Chirurgie daarentegen is de enige therapeutische benadering die nuttig is voor het herstellen van de normale bloedstroom in de verstopte halsslagader.

Er zijn twee soorten interventies mogelijk:

  • Endarterectomie . Deze operatie elimineert de atheromateuze plaque en eventuele klonten en residuen, gerelateerd aan respectievelijk trombi en embolie.
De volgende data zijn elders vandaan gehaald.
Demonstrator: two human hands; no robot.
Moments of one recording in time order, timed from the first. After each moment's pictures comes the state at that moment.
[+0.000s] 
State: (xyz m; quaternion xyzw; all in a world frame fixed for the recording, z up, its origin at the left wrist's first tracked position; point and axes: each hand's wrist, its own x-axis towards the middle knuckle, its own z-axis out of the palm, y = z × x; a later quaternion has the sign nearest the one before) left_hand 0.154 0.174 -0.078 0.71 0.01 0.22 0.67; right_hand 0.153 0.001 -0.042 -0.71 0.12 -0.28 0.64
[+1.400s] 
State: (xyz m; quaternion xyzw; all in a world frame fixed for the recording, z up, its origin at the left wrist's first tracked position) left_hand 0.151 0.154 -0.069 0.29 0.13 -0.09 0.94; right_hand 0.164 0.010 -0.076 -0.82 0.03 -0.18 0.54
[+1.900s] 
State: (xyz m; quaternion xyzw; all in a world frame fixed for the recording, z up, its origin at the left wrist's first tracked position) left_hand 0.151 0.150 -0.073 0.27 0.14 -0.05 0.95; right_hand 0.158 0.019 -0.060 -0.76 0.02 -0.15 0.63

    Deze techniek omvat het verwijderen van de intieme en een deel van de tuniek, waarin het atheroma aanwezig is. Het wordt beoefend onder lokale anesthesie, daarom blijft de patiënt bij bewustzijn, door directe incisie langs de voorkant van de nek. De interventieprocedure vereist dat de chirurg eerst de bloedstroom door de halsslagader stopt. Op dat moment kan de arts de halsslagader snijden, openen en de plaque verwijderen. Het incisie-gebied wordt duidelijk geïdentificeerd dankzij de diagnostische instrumenten. Zodra de plaque is verwijderd, wordt het geëlimineerde vaatweefsel vervangen door kunstmatig weefsel of veneus weefsel. Op dit punt is de halsslagader gesloten.
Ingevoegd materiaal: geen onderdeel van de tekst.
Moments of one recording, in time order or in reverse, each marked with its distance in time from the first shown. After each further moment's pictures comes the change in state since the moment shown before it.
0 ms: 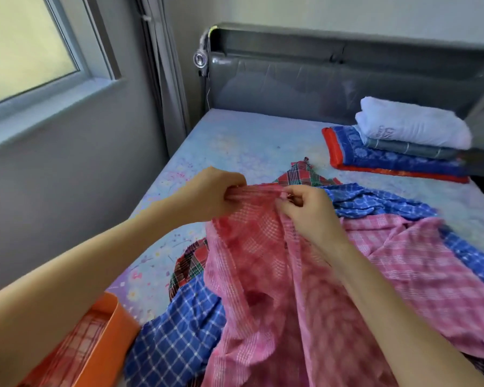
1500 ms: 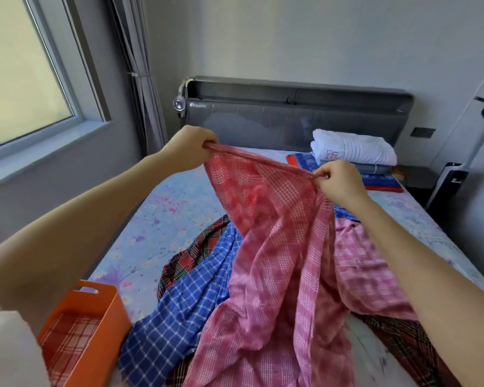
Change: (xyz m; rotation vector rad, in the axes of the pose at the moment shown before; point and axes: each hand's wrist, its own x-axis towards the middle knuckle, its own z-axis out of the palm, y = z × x) left_hand -0.023 0.099 -0.099 0.157 0.247 -0.002; right_hand -0.084 -0.051 -0.159 -0.632 0.286 -0.028
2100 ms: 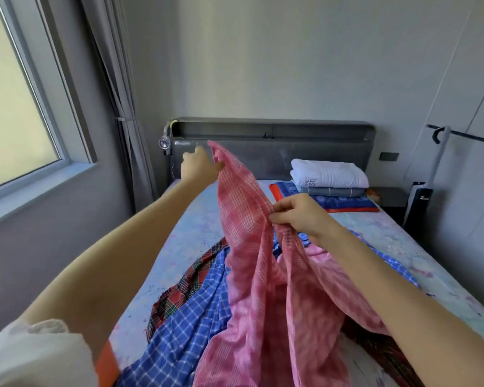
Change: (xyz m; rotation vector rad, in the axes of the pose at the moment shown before) left_hand 0.014 0.074 -0.020 -0.305 0.095 -0.443; right_hand -0.054 -0.051 -0.031 0.618 -0.328 0.121
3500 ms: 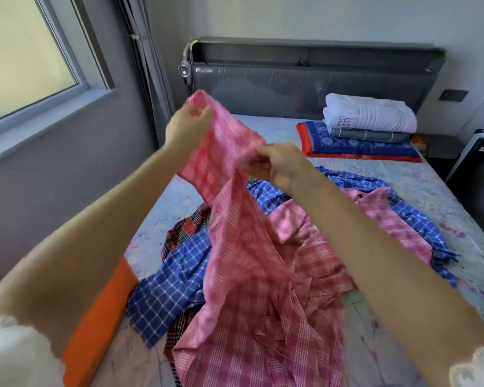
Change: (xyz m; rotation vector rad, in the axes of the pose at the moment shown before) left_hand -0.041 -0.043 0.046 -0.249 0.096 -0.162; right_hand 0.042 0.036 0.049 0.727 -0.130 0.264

  • Angioplastiek en stent van de halsslagader . De operatie dient om de atheromateuze plaque af te weren, waardoor de normale grootte van het lumen van het carotide-bloedvat opnieuw wordt vastgesteld. Het wordt beoefend onder lokale anesthesie. De vaatchirurg werkt met behulp van twee katheters : de ene is voorzien van een metalen gaas ( stent ) en een andere van een ballon . Door hen in de arteriële bloedsomloop te brengen en het door het atheroma getroffen gebied te bereiken, zorgt de arts ervoor dat de normale diameter van de verstopte halsslagader wordt hersteld door middel van de ballon, en die vergroting wordt gehandhaafd door middel van het metalen gaas. De ballon wordt alleen opgeblazen zodra de katheter in het gebied is gebracht dat door de plaque is aangetast. Later zal het worden verwijderd.
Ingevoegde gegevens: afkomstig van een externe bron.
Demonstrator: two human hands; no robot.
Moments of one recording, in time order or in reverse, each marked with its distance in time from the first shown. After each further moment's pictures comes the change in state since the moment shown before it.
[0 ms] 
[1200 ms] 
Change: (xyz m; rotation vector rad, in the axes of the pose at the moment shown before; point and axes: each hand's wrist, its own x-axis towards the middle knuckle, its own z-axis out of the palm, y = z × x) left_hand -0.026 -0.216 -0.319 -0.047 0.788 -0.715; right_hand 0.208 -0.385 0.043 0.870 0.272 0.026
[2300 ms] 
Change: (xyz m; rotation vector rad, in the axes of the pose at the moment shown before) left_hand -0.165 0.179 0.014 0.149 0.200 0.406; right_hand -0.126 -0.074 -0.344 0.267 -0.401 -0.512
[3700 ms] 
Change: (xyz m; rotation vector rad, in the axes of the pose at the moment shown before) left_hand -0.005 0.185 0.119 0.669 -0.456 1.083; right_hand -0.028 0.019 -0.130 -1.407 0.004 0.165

Chirurgie is noodzakelijk wanneer de occlusie van de halsslagader meer dan 70% van het vaatlumen treft. Hetzelfde geldt voor gevallen waarin, hoewel de krimp lager is in percentage, de symptomatologie voorziet in de mogelijkheid van kritieke situaties, zoals TIA, RIND of beroerte. Bij afwezigheid van deze ernstige symptomatische aandoeningen en bij stenosesnelheden van minder dan 70%, is de interventie geen prioriteit. De reden is te wijten aan de extreme delicaatheid van chirurgische operaties waarbij de halsslagader betrokken is. Wanneer de patiënt een vergevorderd stadium van carotisstenose heeft, overschrijden de risico's die gepaard gaan met de operatie niet de risico's die een beroerte zouden kunnen veroorzaken. Daarom is plaque geëlimineerd.